Four reasons to work for Stripe (besides the huge salary)

If you’re thinking about applying for a job at Stripe, there’s probably one reason that’s at the forefront of your mind: their mouth-watering pay. While that’s as good a reason as any, the huge salary isn’t Stripe’s only selling point to employees.

In their recent annual letter, Stripe founders Patrick and John Collison provided insight into how the company has changed over the past year and its plans for the future. They also sell a lot of the joy of working for Stripe in the process.

You will work with innovative startups

The Collison brothers say “more than 100 companies now handle more than $1 billion in payments with Stripe each year,” and that number has grown rapidly since 2018. These aren’t small companies either, some of the fastest growing and most exciting companies like OpenAI and MidJourney.

This does not always mean simply providing services for them. As for OpenAI, Stripe is working with its customers to create Chat-GPT 4 Stripe Docs, an automated fraud prevention platform.

With its US headquarters based in San Francisco, Stripe also says the city is still the place to be. “63% of the new outbreaks we saw in the San Francisco Bay Area were based in the city of San Francisco itself.”

You will benefit from unconventional work practices

It’s a corporate trope to say that every day is different, but Stripe says the same thing. The culture there has been described as “choose your own adventure”, and employees seem to have opportunities to work with robust alternatives to the norm.

These include these Chat-GPT 4 Stripe documents.

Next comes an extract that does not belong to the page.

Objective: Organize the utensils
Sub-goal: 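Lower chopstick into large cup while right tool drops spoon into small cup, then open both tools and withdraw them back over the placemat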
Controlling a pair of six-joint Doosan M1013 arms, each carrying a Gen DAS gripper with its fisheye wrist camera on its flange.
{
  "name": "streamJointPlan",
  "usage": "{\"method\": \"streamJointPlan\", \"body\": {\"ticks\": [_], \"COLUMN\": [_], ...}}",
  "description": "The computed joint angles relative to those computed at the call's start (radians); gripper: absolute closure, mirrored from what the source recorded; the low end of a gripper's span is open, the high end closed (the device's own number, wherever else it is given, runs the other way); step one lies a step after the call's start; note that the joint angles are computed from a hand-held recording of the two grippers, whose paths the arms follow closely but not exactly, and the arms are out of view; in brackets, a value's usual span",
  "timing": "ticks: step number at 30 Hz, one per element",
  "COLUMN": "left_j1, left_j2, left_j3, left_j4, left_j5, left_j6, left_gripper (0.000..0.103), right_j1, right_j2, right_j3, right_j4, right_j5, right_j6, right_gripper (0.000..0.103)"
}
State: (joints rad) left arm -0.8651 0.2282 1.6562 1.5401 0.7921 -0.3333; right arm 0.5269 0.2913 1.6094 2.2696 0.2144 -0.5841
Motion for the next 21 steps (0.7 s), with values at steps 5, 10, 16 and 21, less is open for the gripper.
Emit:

Stripe reportedly asked 100 employees to do something highly unusual: “Quit their jobs and instead imagine features and functionality for the payment platform using the GPT-4 model.” Exciting times.

You want to be in a place that seems to love products

Facebook may fall in love with product managers, but if you’re an aspiring product professional, the opportunity to work at Stripe is an opportunity to feel special again.

Last year, Stripe introduced all kinds of new products, and as part of a “product strategy shift,” it aims to “accelerate product development for startups by providing scaffolding and hosted user interfaces to manage revenue.”

The founders are particularly excited about Stripe’s “dozens of UI tweaks and cross-device optimizations” in its checkout product suite.

Stripe also appears to be pretty in UX. Of the 13 unique product manager roles available at Stripe in the US, UX product managers are able to earn the highest possible salary for a product manager: up to $308.3k. Other divisions like their new financial product team are also hiring for UX-focused product people.

You will be somewhere that is above AI

With OpenAI as Stripe’s shiniest client, the AI ​​implementation is impressive. The Collison brothers say “Stripe now comprises more than 50 million lines of code.” For the distributed test system, “every change is verified within 15 minutes by running a battery of tests that would take 50 days to run on a single CPU.”